* Description of the task: The entries below need to be written out exactly, with no pictures included.

* Data for this task:
[Start of section]
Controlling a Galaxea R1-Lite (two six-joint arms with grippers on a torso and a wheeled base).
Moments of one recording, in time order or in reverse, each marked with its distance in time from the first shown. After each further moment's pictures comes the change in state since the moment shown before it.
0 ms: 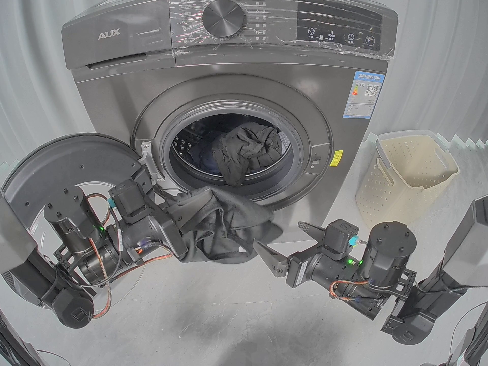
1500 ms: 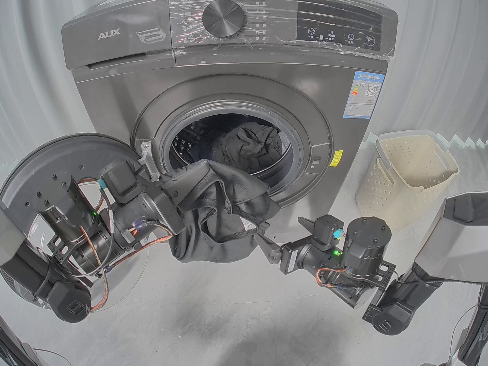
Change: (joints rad) left arm -0.015 -0.044 -0.066 0.000 0.054 -0.082; right arm -0.060 0.122 -0.103 0.006 -0.033 -0.027
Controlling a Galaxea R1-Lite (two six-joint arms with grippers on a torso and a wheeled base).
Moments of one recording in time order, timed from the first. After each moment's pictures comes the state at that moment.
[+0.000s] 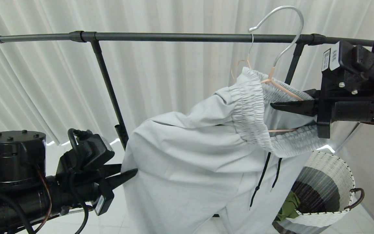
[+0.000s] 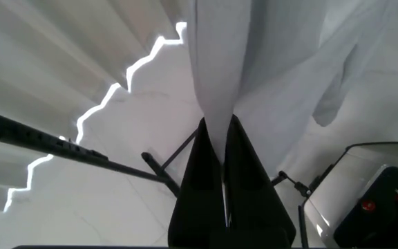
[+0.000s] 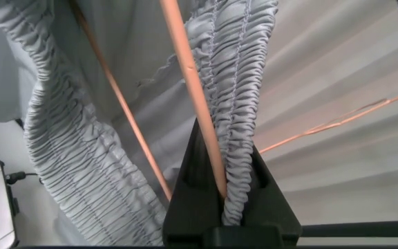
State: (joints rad) left arm -0.30 1.38 -0.46 -0.47 -0.35 0.54; right arm 0.50 1.45 -1.22 0.05 0.47 -0.74
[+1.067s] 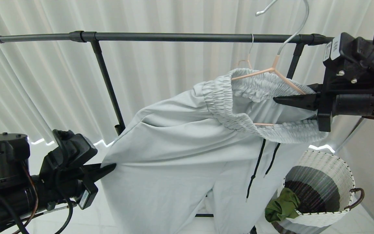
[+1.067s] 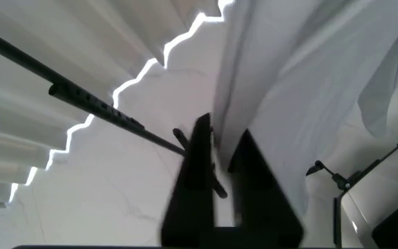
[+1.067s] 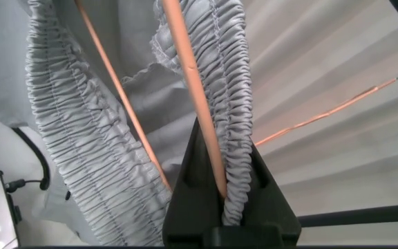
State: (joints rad) left arm -0.12 1.37 -0.42 -0.50 -0.34 0.61; right arm 0.47 1.46 -1.25 0.06 0.45 -0.69
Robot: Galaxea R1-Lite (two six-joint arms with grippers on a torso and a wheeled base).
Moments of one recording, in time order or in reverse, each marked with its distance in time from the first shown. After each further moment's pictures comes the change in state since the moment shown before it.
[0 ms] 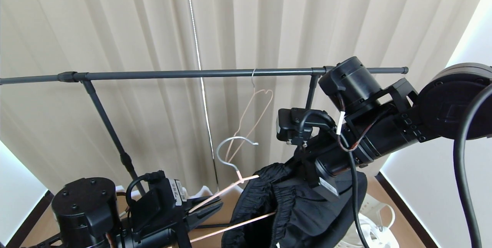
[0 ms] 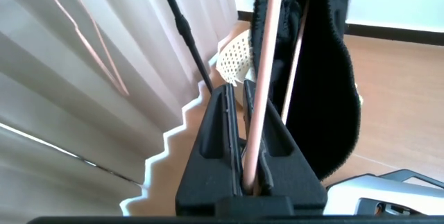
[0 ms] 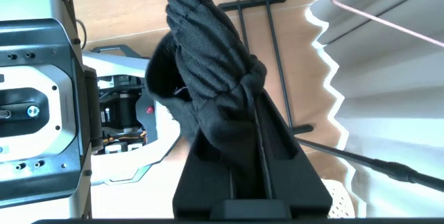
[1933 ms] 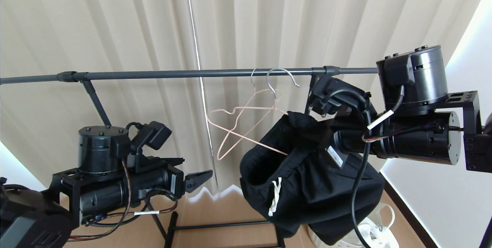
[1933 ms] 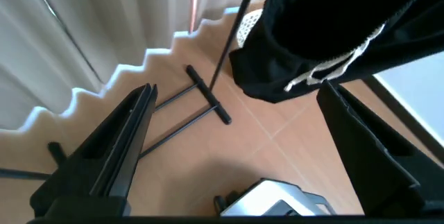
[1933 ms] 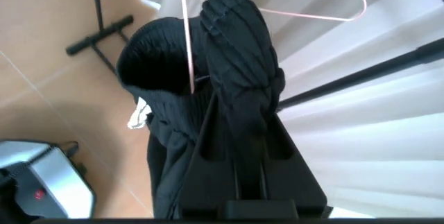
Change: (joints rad) left arm 0.201 -0.078 -0.384 0.671 0.119 -0.409; right arm -0.021 -0.184 0.332 -0.574 -0.467 0.199
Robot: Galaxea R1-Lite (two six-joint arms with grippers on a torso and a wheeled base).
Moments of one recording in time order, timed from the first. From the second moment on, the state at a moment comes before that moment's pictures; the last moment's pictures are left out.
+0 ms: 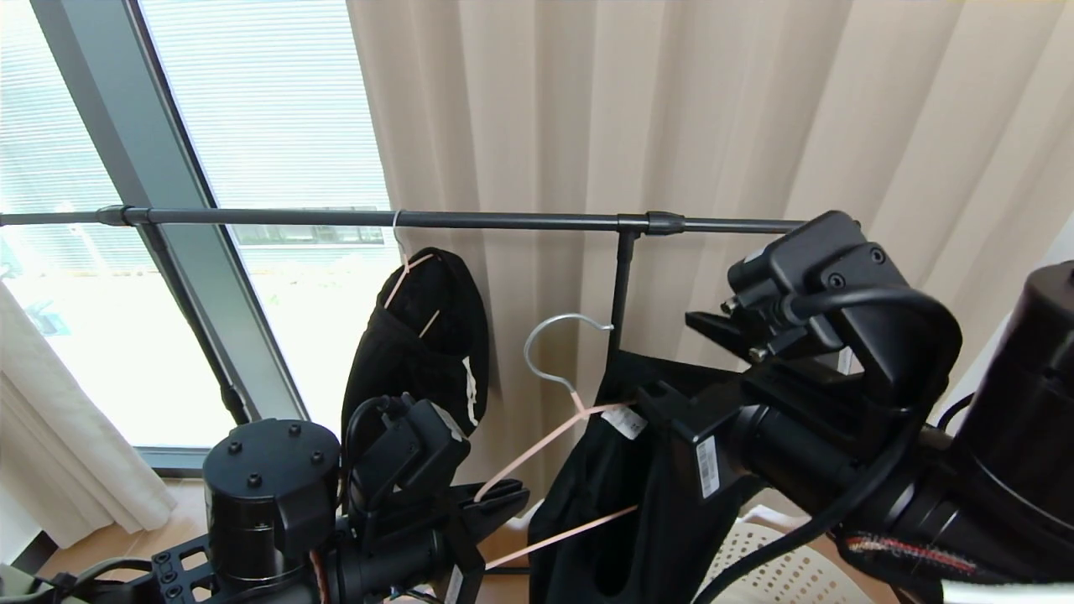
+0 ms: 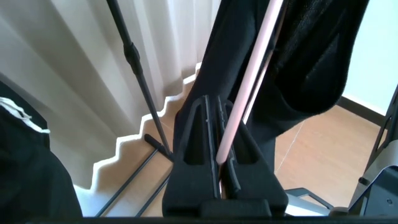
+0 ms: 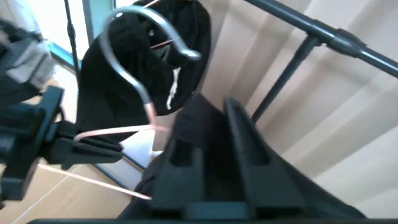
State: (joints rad) left arm -0.73 1.73 -0.34 -1.07 -0.19 0.10; right arm 1.05 1.52 -0.79 -0.58 -0.64 -0.13
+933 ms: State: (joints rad) left arm -0.73 1.73 -0.33 -1.12 -0.19 0.09; right arm 1.00 1.59 -0.86 -0.55 -0.63 -0.13
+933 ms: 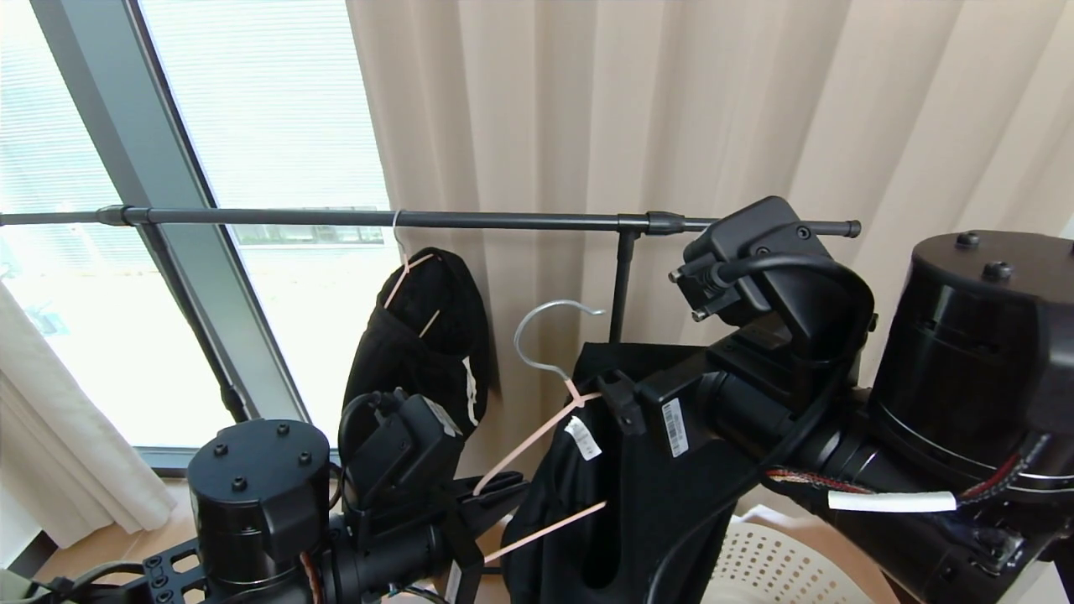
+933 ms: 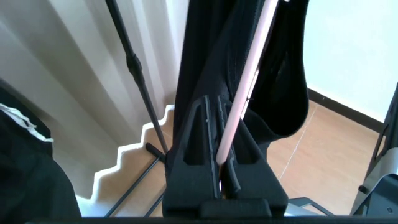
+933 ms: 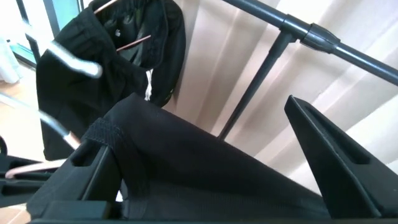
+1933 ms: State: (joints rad) left arm -0.68 1.74 -0.36 -1.12 -0.18 0.05; right arm 1.04 1.48 -0.72 -0.53 -0.54 -0.19
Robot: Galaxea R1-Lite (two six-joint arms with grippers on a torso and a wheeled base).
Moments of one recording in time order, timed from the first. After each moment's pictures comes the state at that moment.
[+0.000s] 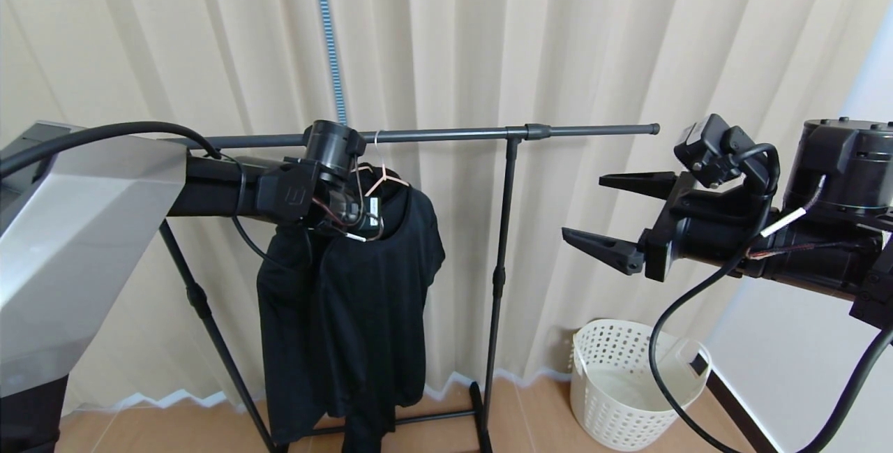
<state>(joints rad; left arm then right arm) -0.34 2.22 -1.70 0.17 0.21 -0.22 0.33 1.61 -0.80 -0.60 0.46 -0.30</state>
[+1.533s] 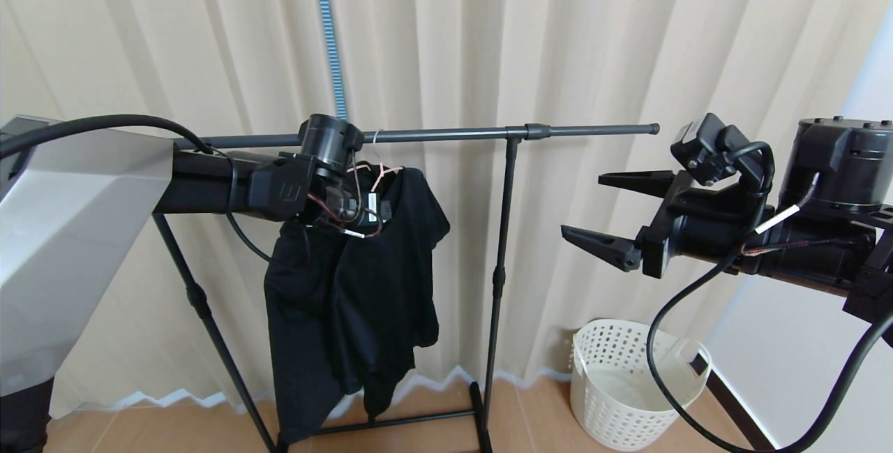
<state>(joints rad) -0.35 2.19 -1.69 0.18 0.21 -0.24 0.32 1.63 -0.81 -0.60 0.46 -0.30</state>
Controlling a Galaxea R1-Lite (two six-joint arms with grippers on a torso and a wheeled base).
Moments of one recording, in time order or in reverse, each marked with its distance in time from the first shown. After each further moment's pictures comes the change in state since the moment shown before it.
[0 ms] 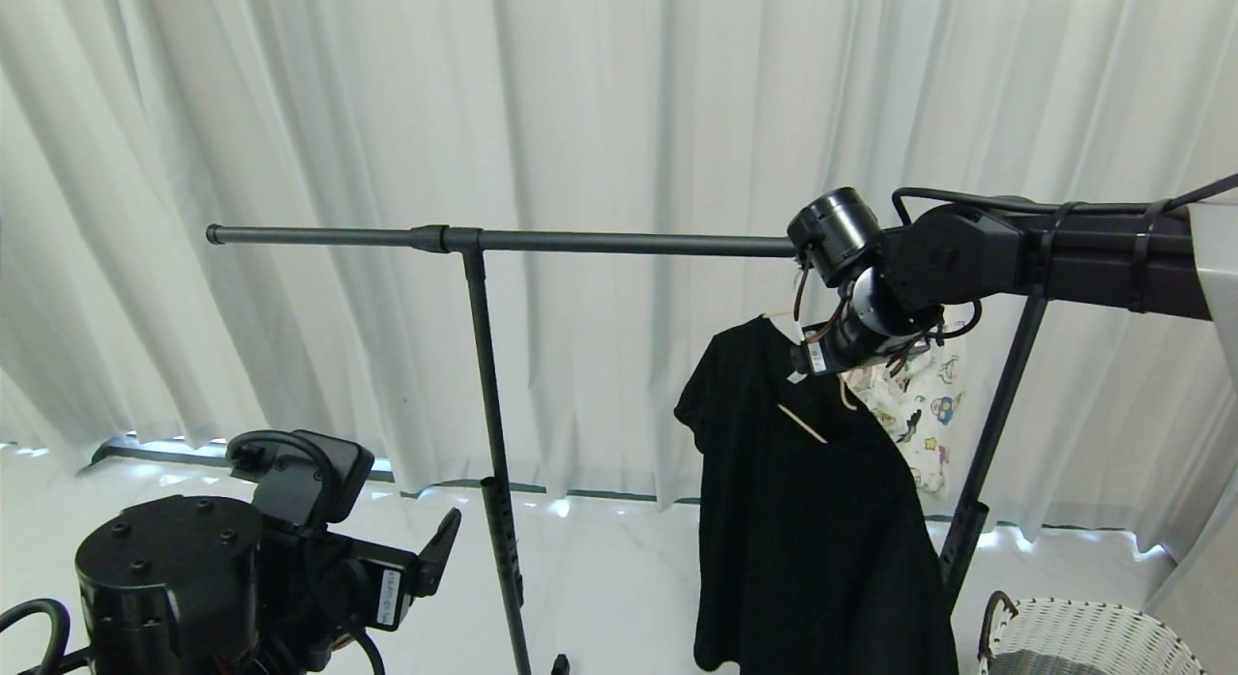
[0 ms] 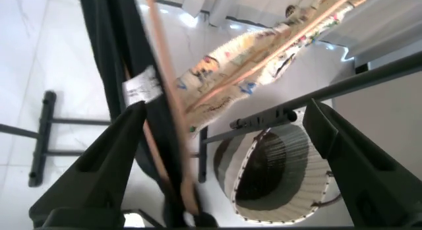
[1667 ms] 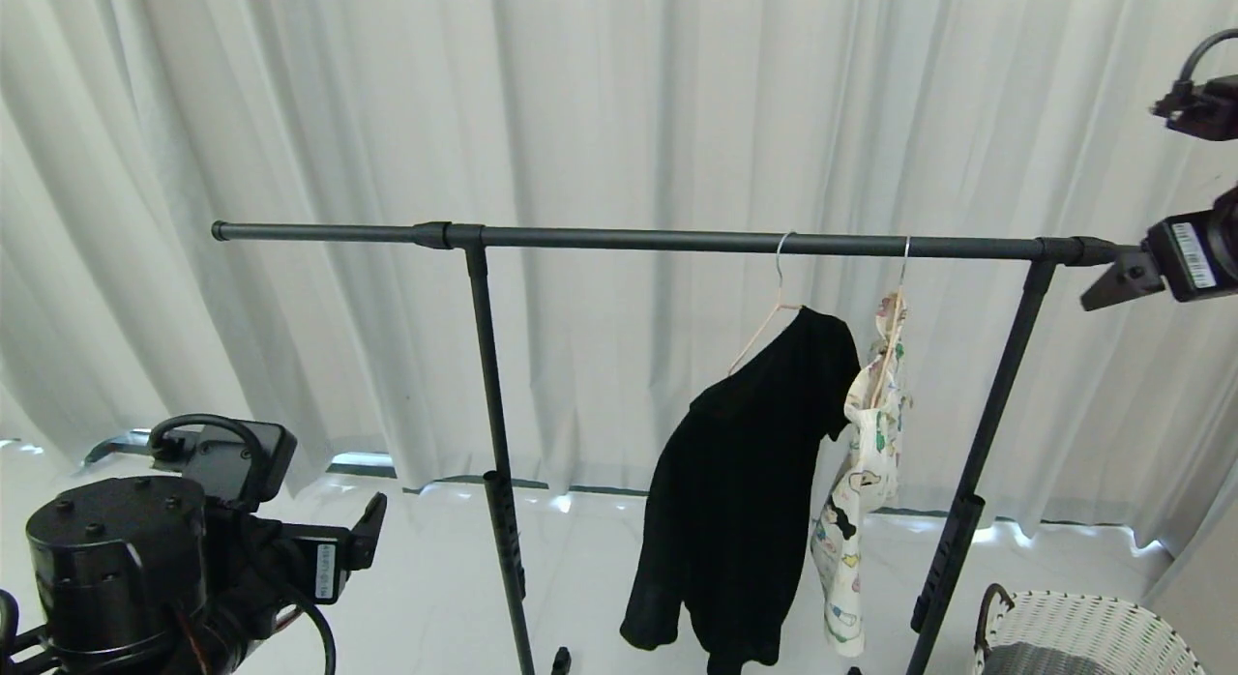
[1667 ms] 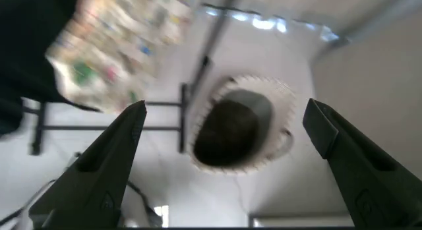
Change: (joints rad) left arm 0.203 -0.023 0.022 -0.001 0.016 0.002; right arm -0.357 -0.567 0.112 0.321 0.266 -0.219
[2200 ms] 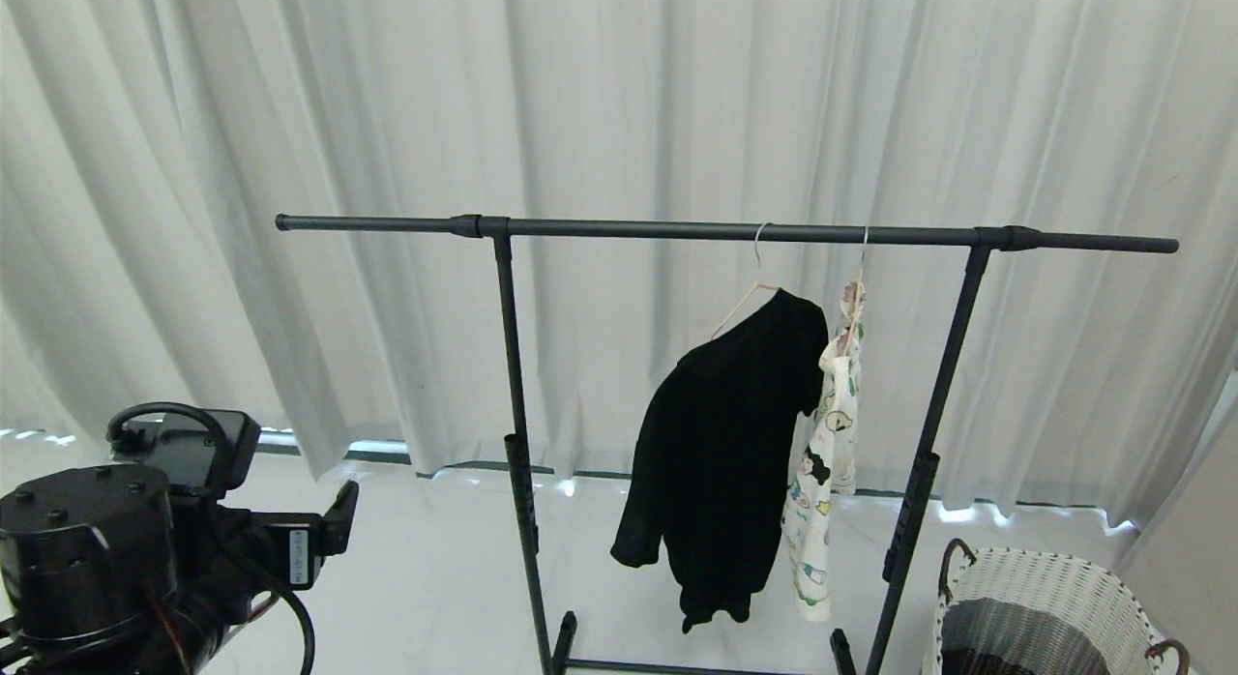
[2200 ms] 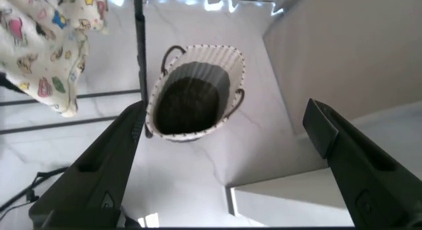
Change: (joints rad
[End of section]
* Exercise response:
Controlling a Galaxea R1-Lite (two six-joint arms with grippers on a torso and a wheeled base).
Moments of one recording, in time order or in reverse, each marked with its distance in time from the first shown. After each further moment's pictures comes the change in state since the moment shown before it.
0 ms: 
1500 ms: 
Change: (joints rad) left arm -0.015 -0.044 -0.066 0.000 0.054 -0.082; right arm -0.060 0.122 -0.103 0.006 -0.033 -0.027
Controlling a Galaxea R1-Lite (two six-joint arms with grippers on a torso and a wheeled base).
Moments of one recording in time order, timed from the first. After each moment's pictures comes the state at that moment.
[+0.000s] 
[+0.000s] 
[+0.000s] 
State: (joints rad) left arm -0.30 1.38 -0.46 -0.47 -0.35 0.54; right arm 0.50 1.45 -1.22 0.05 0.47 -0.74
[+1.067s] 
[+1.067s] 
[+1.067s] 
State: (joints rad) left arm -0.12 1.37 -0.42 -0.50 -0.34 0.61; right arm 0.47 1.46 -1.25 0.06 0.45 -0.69
Robot: Galaxea R1-Lite (two six-joint arms with grippers on a torso and a wheeled base).
Moments of one recording, in time order or in reverse, each marked with its distance in time from the first shown. After each further moment's pictures comes the change in state since the moment shown before it.
[0 ms] 
[0 ms] 
[0 ms] 
[1933 ms] 
[1933 ms] 
[1933 ms] 
Change: (joints rad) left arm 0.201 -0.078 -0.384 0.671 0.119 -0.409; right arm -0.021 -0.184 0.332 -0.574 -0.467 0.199
Robot: Galaxea R1-Lite (two six-joint arms with grippers on a torso and a wheeled base).
Moments of one recording in time order, timed from the first. From the second moment on, the state at a moment comes before that moment's pictures; the last moment's pictures are left out.
+0 ms: 
+0 ms: 
+0 ms: 
State: (joints rad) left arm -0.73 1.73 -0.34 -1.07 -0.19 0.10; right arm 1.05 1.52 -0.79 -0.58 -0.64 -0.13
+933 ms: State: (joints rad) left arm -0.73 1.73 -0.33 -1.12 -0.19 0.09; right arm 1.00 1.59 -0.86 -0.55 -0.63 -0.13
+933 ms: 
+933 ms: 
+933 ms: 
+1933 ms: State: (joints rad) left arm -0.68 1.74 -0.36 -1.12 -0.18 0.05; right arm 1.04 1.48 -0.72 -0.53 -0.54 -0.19
Robot: Galaxea R1-Lite (two six-joint arms with grippers on a torso and a wheeled base).
Moments of one recording in time order, timed from the first. After each moment's pictures comes the state at that moment.
[+0.000s] 
<state>(joints rad; left arm then right arm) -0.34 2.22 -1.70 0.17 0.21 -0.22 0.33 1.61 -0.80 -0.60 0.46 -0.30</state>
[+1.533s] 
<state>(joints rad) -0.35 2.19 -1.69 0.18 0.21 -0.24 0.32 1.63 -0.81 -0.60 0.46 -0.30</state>
Controlling a Galaxea R1-Lite (two six-joint arms with grippers on a torso and a wheeled base).
Moments of one recording, in time order or in reverse, each marked with its distance in time from the first shown. After each further moment's pictures comes the change in state since the moment shown before it.
[0 ms] 
[0 ms] 
[1667 ms] 
[1667 ms] 
Change: (joints rad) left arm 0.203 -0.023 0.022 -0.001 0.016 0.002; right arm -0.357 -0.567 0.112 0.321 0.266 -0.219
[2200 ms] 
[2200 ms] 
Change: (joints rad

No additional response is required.